====== RECORDS FOR THIS TASK

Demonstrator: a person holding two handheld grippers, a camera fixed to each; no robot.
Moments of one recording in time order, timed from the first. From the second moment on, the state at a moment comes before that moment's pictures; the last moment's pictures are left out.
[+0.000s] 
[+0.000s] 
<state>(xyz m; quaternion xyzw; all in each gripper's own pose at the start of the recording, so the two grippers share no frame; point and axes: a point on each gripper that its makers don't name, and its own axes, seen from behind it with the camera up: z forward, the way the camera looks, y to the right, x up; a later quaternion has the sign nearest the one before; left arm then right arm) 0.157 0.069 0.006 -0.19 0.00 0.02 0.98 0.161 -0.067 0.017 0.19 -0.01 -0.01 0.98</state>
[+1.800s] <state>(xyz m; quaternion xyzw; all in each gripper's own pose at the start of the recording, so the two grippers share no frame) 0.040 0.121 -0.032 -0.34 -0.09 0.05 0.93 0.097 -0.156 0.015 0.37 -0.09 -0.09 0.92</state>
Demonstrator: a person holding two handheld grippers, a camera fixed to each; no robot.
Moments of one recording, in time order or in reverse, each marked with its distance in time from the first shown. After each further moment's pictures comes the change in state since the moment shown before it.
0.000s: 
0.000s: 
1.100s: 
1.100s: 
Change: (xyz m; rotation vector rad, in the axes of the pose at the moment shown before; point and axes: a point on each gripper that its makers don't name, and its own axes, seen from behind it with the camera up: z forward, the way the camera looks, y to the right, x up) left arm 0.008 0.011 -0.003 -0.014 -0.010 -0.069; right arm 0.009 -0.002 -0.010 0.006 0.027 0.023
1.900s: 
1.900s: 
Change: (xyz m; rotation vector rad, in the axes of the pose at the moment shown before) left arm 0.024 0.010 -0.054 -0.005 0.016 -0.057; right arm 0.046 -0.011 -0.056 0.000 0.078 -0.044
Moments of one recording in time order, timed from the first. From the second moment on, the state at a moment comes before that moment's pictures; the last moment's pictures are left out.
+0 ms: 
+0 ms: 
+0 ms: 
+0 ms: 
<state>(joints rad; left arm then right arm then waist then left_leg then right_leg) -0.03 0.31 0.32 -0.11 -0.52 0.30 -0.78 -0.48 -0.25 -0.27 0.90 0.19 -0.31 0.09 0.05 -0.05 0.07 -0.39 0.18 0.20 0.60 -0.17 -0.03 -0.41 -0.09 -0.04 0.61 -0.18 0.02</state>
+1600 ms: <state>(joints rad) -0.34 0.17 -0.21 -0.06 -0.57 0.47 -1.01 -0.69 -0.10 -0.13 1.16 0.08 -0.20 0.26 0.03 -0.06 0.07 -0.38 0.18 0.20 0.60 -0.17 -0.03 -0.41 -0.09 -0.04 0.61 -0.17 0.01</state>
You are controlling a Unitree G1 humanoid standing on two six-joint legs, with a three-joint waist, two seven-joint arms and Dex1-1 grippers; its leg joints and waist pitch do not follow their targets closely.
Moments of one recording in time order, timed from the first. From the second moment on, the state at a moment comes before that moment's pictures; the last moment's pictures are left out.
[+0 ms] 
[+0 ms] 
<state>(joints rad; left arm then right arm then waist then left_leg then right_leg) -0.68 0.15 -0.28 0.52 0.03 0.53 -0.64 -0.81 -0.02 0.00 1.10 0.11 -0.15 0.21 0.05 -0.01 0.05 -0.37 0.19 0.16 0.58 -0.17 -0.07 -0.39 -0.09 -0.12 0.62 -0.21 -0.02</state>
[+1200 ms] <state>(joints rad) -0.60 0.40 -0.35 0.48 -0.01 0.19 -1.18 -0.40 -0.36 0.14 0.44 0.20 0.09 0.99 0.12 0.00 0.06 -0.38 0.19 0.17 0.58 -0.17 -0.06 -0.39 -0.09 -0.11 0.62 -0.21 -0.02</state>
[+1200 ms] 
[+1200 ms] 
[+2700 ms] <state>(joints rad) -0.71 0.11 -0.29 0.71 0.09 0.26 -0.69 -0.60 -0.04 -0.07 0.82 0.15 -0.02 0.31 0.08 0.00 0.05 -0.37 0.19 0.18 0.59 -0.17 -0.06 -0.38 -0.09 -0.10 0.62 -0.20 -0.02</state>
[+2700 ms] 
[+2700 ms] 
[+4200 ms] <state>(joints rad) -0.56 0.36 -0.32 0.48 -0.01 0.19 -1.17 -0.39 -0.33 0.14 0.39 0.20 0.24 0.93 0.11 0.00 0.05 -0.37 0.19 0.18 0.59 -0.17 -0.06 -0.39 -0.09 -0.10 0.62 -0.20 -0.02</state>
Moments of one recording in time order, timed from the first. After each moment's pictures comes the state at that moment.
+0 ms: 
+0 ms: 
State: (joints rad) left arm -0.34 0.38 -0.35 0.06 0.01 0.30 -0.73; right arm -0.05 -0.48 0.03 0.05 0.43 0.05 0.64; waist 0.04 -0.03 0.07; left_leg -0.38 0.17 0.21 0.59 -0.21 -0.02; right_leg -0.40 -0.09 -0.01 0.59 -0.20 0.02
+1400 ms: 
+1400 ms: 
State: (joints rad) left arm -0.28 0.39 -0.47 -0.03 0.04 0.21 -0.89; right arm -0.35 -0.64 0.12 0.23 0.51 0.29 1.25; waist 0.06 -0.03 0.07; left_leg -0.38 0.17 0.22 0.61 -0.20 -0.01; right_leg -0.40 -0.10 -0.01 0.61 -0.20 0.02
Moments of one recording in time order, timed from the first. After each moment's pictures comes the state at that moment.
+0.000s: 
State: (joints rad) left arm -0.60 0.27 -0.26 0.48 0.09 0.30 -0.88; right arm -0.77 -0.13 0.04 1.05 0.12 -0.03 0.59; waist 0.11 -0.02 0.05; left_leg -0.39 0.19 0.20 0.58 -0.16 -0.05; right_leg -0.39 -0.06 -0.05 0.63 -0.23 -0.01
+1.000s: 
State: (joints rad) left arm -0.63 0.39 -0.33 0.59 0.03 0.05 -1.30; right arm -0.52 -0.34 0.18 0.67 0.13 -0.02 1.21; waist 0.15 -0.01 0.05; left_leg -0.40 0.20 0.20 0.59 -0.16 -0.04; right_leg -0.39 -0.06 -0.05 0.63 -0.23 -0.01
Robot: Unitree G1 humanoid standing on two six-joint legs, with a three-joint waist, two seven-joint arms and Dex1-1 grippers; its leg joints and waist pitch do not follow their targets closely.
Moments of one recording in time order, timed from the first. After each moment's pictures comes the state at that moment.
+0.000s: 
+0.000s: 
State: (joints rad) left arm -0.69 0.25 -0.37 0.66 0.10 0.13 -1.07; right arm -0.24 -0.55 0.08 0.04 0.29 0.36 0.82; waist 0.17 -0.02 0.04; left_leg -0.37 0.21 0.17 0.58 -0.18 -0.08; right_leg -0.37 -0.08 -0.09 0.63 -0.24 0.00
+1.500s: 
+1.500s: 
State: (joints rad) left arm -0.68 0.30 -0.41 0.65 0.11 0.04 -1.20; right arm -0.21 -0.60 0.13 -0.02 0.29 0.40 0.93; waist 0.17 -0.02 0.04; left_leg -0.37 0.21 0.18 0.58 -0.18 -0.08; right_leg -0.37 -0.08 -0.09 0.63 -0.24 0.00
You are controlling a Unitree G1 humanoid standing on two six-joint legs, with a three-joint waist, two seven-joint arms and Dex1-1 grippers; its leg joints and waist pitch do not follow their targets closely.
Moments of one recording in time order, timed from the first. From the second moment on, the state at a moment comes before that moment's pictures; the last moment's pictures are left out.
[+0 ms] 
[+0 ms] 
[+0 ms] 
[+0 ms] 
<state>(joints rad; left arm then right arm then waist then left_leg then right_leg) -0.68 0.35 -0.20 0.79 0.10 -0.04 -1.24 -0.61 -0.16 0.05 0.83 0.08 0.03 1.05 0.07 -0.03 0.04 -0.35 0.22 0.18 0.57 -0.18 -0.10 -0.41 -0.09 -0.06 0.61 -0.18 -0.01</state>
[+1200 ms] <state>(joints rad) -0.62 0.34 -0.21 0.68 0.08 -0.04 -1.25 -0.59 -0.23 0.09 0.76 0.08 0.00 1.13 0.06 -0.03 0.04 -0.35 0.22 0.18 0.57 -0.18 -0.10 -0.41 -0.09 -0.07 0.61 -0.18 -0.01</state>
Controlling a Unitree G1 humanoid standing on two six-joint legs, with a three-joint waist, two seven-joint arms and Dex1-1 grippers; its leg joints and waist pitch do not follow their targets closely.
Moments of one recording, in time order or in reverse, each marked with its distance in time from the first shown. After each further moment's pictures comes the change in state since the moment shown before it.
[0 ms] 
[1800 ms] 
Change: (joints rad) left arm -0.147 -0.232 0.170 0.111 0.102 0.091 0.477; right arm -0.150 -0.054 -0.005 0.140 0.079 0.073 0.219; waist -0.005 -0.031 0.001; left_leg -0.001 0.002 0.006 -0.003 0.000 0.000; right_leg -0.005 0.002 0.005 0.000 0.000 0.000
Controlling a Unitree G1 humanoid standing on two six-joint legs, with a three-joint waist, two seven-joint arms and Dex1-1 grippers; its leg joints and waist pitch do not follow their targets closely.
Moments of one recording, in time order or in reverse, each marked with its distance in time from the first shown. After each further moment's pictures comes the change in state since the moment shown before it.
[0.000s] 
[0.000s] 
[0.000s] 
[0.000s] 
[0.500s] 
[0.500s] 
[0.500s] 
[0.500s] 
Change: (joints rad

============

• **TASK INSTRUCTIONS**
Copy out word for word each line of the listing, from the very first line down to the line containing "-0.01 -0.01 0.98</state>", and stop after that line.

• **THE ANSWER**
Demonstrator: a person holding two handheld grippers, a camera fixed to each; no robot.
Moments of one recording in time order, timed from the first. From the second moment on, the state at a moment comes before that moment's pictures; the last moment's pictures are left out.
[+0.000s] 
[+0.000s] 
<state>(xyz m; quaternion xyzw; all in each gripper's own pose at the start of the recording, so the two grippers share no frame; point and axes: a point on each gripper that its makers don't name, and its own axes, seen from behind it with the camera up: z forward, the way the camera looks, y to the right, x up; a later quaternion has the sign nearest the one before; left arm then right arm) 0.157 0.069 0.006 -0.19 0.00 0.02 0.98 0.161 -0.067 0.017 0.19 -0.01 -0.01 0.98</state>

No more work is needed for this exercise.